Behind the scenes at Allegheny County’s ballot counting operation

The 80,000-foot warehouse in the North Side neighborhood where Allegheny County's mail-in and absentee ballots are being stored and waiting to be counted on Election Day.

Colm Slevin

The 80,000-foot warehouse in the North Side neighborhood where Allegheny County’s mail-in and absentee ballots are being stored and waiting to be counted on Election Day.

By Colm Slevin, Staff Writer

Beginning next Tuesday, an 80,000-foot warehouse in Pittsburgh’s North Side neighborhood will become a hub of activity as Allegheny County employees begin to count hundreds of thousands of mail-in and absentee ballots. According to the Allegheny County Elections website, more than 290,000 mail-in and absentee ballots have already been returned, out of more than 410,000 ballots requested.

Hundreds of workers will help count the ballots starting on Election Day. For the first shift alone, there will be 250 workers and as many as 100 observers. In Pennsylvania, state law prohibits counties from beginning to process mail-in ballots before 7 a.m. on Election Day, and because these ballots must be manually removed from their envelopes and verified as valid before they can be fed into tabulating machines, a final count likely won’t be completed on Nov. 3.
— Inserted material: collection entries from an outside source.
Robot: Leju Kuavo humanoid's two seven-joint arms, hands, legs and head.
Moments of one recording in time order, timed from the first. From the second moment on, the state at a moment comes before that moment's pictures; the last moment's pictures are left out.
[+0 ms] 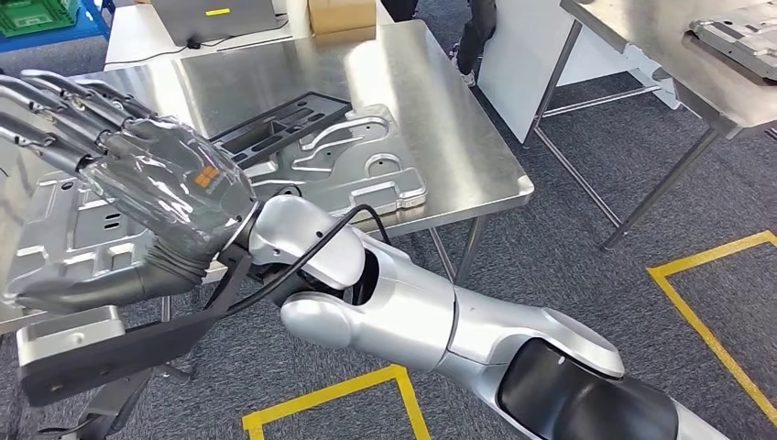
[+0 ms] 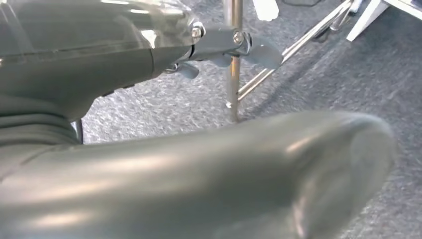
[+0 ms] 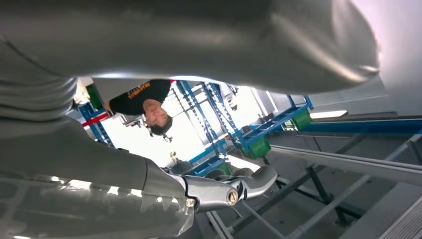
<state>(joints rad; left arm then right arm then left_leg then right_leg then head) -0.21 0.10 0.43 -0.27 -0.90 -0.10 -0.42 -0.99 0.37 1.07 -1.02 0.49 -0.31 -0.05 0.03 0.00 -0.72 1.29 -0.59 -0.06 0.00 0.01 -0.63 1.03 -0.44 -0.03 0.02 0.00</state>
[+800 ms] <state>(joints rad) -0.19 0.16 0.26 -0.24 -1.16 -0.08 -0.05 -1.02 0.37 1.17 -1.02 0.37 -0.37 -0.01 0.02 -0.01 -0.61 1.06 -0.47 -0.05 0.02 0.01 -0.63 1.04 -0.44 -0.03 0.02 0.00</state>
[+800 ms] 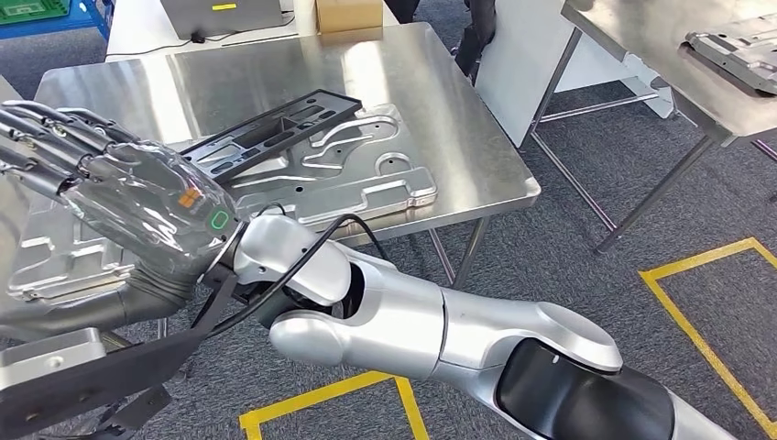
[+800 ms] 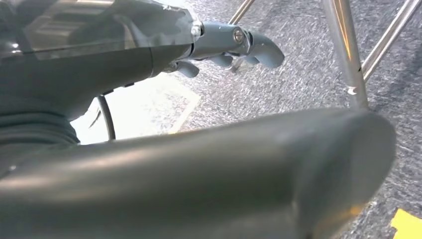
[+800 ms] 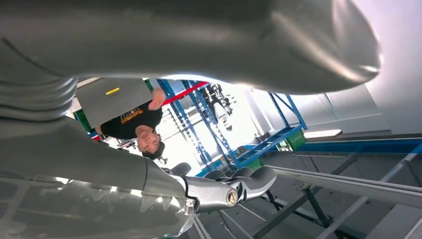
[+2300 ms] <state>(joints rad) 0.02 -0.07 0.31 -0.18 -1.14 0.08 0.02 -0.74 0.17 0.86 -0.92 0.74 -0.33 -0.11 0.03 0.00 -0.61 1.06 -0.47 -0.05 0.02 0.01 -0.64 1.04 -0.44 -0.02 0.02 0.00</state>
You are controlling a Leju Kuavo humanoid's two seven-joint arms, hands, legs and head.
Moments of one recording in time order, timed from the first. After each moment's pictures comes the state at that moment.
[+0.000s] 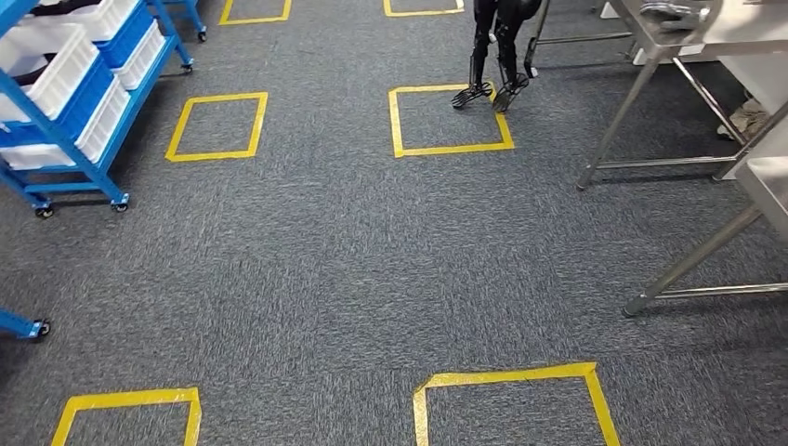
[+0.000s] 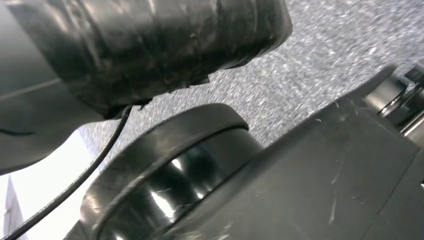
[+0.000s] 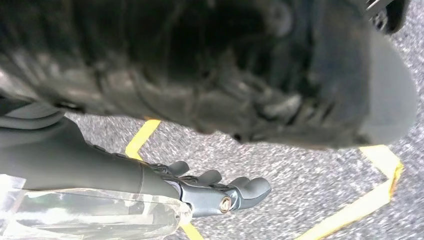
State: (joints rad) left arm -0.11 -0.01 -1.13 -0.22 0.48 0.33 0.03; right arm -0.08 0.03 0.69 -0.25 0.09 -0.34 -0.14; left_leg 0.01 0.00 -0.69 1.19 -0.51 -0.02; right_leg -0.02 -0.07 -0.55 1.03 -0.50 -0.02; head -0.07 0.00
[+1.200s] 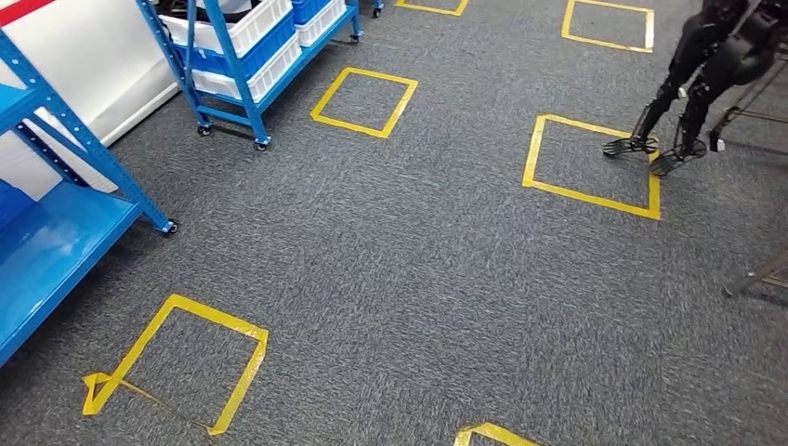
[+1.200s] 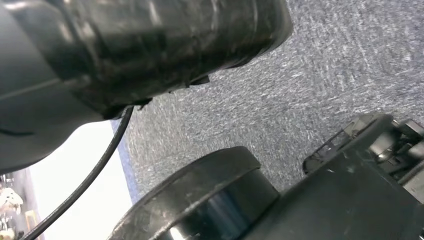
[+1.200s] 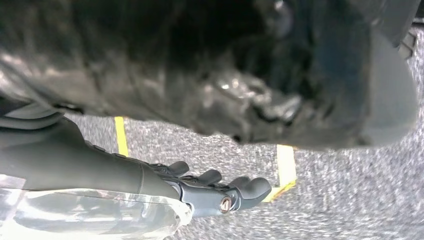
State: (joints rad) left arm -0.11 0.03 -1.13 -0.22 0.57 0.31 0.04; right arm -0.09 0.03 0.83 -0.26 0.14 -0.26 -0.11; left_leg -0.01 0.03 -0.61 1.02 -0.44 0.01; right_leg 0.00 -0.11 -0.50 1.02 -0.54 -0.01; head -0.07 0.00
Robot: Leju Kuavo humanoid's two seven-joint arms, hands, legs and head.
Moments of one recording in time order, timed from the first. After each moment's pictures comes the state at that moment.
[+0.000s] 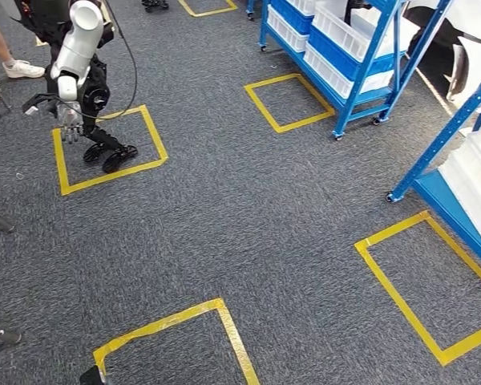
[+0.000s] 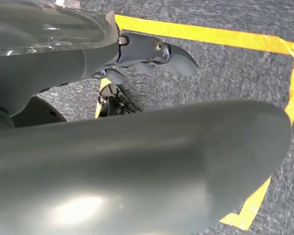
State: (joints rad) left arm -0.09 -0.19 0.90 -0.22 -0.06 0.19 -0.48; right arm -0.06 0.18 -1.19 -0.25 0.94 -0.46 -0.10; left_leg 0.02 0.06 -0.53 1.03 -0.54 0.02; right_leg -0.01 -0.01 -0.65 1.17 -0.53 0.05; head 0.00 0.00
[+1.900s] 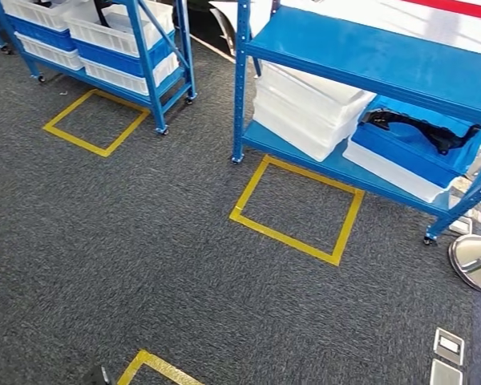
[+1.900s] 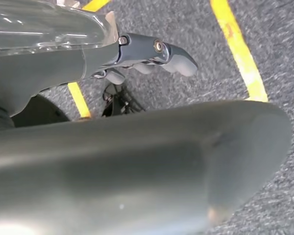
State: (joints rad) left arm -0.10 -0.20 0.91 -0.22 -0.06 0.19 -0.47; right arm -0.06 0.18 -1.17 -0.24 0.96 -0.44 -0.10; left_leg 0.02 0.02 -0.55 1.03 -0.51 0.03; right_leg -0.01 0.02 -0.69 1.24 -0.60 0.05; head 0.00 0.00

The U. S. Supreme Court ruled last Monday that Pennsylvania, for now, can count mail-in ballots received up to three days after Nov. 3, rejecting a Republican-led lawsuit. The justices upheld a state Supreme Court ruling that required county election officials to receive and count mail-in ballots that arrive by 5 p.m. on Nov. 6, even if they don’t have a clear postmark, as long as there is no proof a voter mailed their ballot after the polls closed. Three justices hinted that the court may return to the case after the election, which could lead to some ballots being thrown out.

Pennsylvania is one of the most important swing states in the country, with FiveThirtyEight’s presidential race forecast giving President Donald Trump an 84% chance of winning the presidency if he carries the state, and Biden a 96% chance of winning if the state flips blue. With poll averages showing Biden leading Trump by about 5% in Pennsylvania, the race for the state’s electoral votes is likely to be tight.